- **Exercise goal**
Would you output the following records verbatim and skip the images in them?

- **Records from a data collection**
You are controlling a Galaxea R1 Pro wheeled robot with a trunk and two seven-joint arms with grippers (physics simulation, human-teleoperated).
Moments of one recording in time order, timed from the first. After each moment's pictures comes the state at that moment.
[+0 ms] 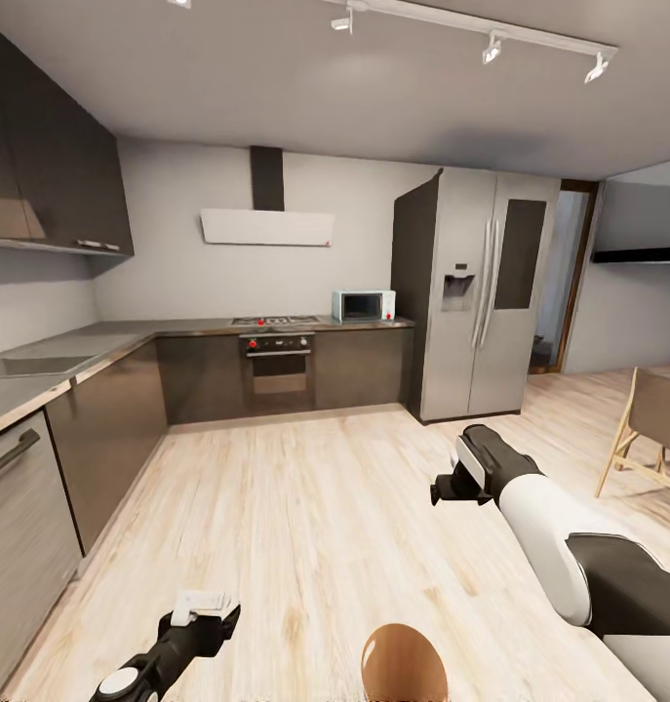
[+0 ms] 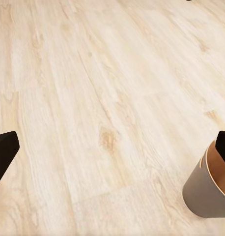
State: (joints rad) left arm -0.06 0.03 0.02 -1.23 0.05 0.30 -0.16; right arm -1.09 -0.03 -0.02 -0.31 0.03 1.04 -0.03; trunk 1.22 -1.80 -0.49
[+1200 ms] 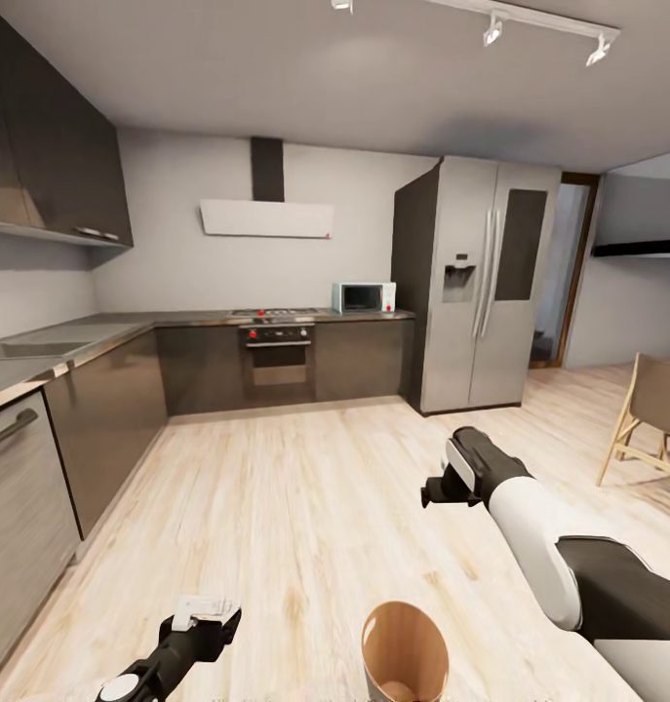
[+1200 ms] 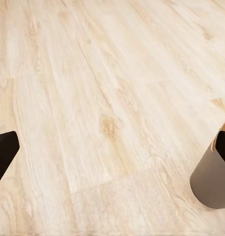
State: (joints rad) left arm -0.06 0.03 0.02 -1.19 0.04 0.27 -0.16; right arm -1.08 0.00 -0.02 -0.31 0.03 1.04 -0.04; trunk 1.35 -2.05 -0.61
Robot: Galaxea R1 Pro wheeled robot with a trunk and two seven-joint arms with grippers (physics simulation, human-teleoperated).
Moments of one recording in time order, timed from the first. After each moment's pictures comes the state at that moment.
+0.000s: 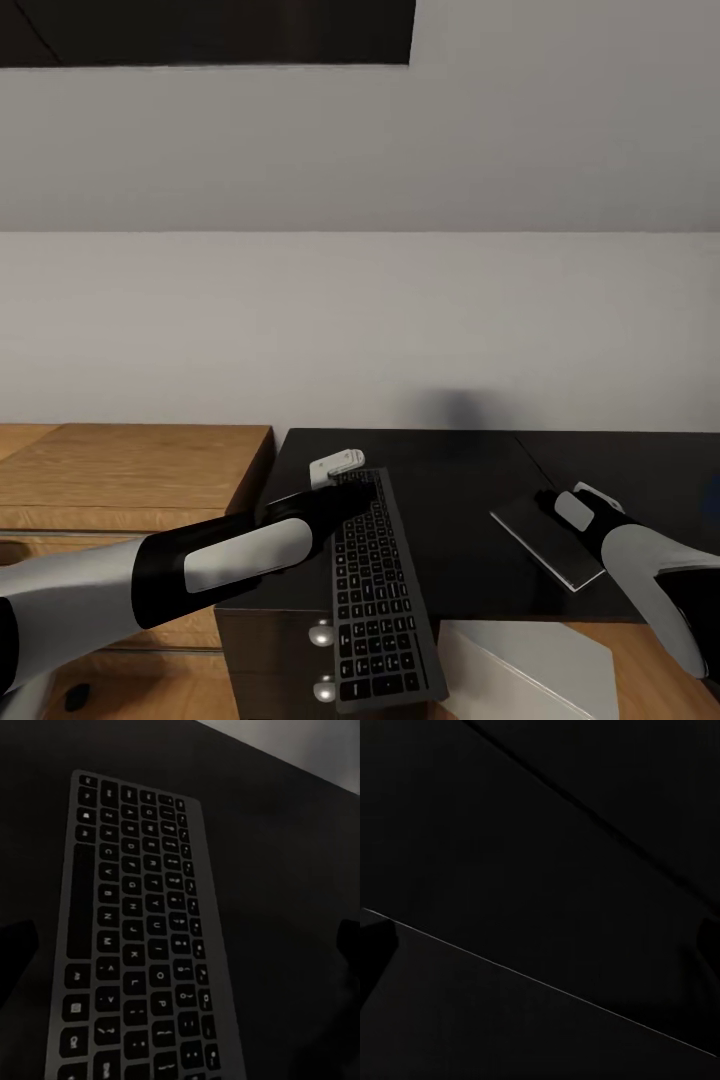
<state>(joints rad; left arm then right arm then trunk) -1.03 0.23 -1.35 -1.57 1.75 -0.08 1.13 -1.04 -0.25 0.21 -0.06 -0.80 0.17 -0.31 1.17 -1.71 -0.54</state>
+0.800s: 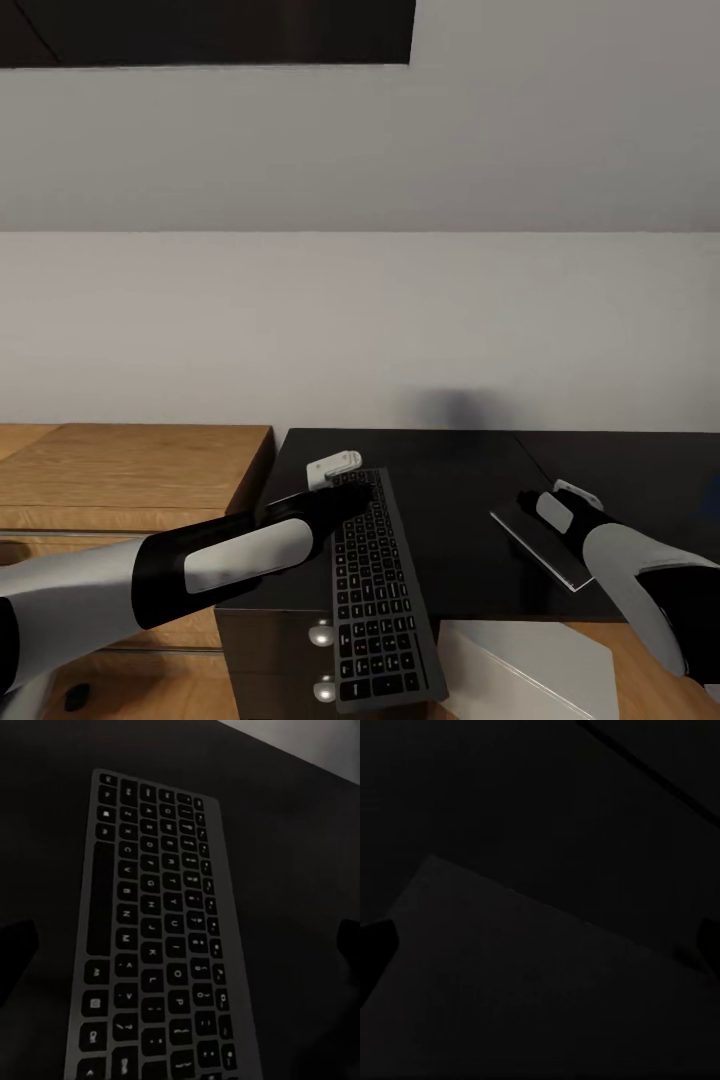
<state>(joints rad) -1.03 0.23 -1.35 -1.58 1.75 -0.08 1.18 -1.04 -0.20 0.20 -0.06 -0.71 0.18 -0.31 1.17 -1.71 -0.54</state>
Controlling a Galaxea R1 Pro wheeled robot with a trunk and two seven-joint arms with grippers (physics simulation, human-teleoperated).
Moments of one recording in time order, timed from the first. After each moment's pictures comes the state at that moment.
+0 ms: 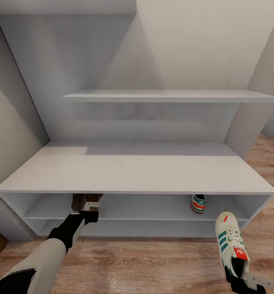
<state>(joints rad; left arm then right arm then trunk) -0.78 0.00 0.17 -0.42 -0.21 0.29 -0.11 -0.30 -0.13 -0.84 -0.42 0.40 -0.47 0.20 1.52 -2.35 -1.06</state>
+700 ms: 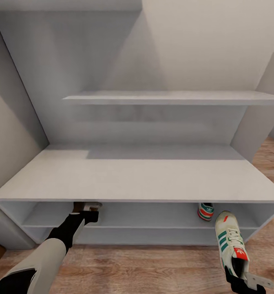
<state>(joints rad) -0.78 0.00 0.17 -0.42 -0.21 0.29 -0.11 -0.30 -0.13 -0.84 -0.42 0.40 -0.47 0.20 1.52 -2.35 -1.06</state>
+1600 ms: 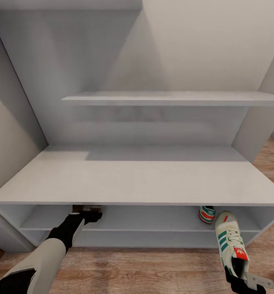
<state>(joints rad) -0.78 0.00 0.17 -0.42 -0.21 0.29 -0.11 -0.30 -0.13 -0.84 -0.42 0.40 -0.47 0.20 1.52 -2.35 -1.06</state>
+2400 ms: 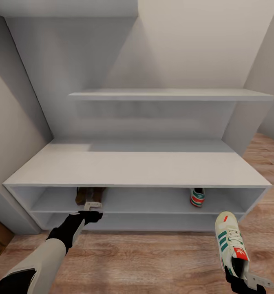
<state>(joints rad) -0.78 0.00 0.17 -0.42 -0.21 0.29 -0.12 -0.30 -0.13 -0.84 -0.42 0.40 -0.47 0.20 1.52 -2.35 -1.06</state>
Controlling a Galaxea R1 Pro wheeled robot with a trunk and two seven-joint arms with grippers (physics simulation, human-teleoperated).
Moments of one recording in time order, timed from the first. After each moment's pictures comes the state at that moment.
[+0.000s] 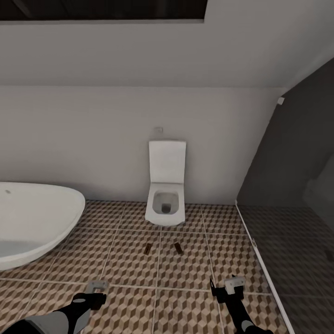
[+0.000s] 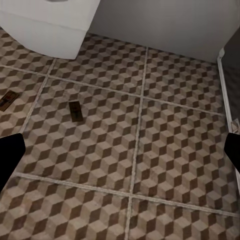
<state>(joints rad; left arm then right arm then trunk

- **Final answer**
You are controlling a Galaxea R1 Pro wheeled robot with a trunk and two seven-joint arms with grippers (physics simulation, human-teleoperated).
Moments of one recording in time order, timed from the first. After each moment's pictures comes the state at that moment.
[+0 ms] 
[+0 ms] 
State: (joints rad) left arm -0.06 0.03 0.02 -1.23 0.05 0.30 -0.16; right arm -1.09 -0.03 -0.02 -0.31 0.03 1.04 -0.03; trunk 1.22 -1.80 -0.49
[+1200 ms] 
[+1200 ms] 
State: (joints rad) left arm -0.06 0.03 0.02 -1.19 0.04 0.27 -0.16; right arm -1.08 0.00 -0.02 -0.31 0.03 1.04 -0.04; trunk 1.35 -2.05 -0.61
Robot: Galaxea R1 Pro wheeled robot with a trunk and two seven-joint arms with grippers (physics simulation, human-teleoperated).
Moments of one recording in time order, timed from the first. After each moment's pictures comes the state at that moment.
+0.000s: 
<state>(joints rad; left arm then right arm then trunk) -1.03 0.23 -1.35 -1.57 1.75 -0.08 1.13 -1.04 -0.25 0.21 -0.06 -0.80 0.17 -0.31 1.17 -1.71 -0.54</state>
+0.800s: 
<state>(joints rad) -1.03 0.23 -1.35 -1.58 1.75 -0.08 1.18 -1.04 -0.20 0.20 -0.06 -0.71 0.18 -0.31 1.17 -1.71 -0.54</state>
Controlling a Galaxea R1 Pro wheeled robot with a trunk and two seven-joint arms with grippers (physics simulation, human-teleoperated).
Moments of one recording in time order, timed from the first. After each moment's pictures comes the state at that moment.
+0 ms: 
<state>(joints rad; left arm then right arm then trunk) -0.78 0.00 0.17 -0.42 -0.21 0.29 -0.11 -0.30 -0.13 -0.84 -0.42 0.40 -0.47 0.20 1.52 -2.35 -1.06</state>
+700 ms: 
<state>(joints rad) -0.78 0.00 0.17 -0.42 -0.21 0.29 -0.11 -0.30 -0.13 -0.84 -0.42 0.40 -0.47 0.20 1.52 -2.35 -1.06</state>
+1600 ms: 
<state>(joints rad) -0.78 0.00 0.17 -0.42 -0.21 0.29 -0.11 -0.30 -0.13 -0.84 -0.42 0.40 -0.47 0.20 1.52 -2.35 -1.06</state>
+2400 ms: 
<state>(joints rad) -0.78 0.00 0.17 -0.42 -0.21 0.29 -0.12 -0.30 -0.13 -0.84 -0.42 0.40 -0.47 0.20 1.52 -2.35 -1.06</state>
Controlling a Galaxea R1 Pro wheeled robot with a trunk and two seven-joint arms with grippers (physics simulation, human-teleoperated).
Moments of one recording in time order, timed from the first. After each moment's pictures comes the state at that moment.
[+0.000s] 
[+0.000s] 
<state>(joints rad; left arm then right arm then trunk

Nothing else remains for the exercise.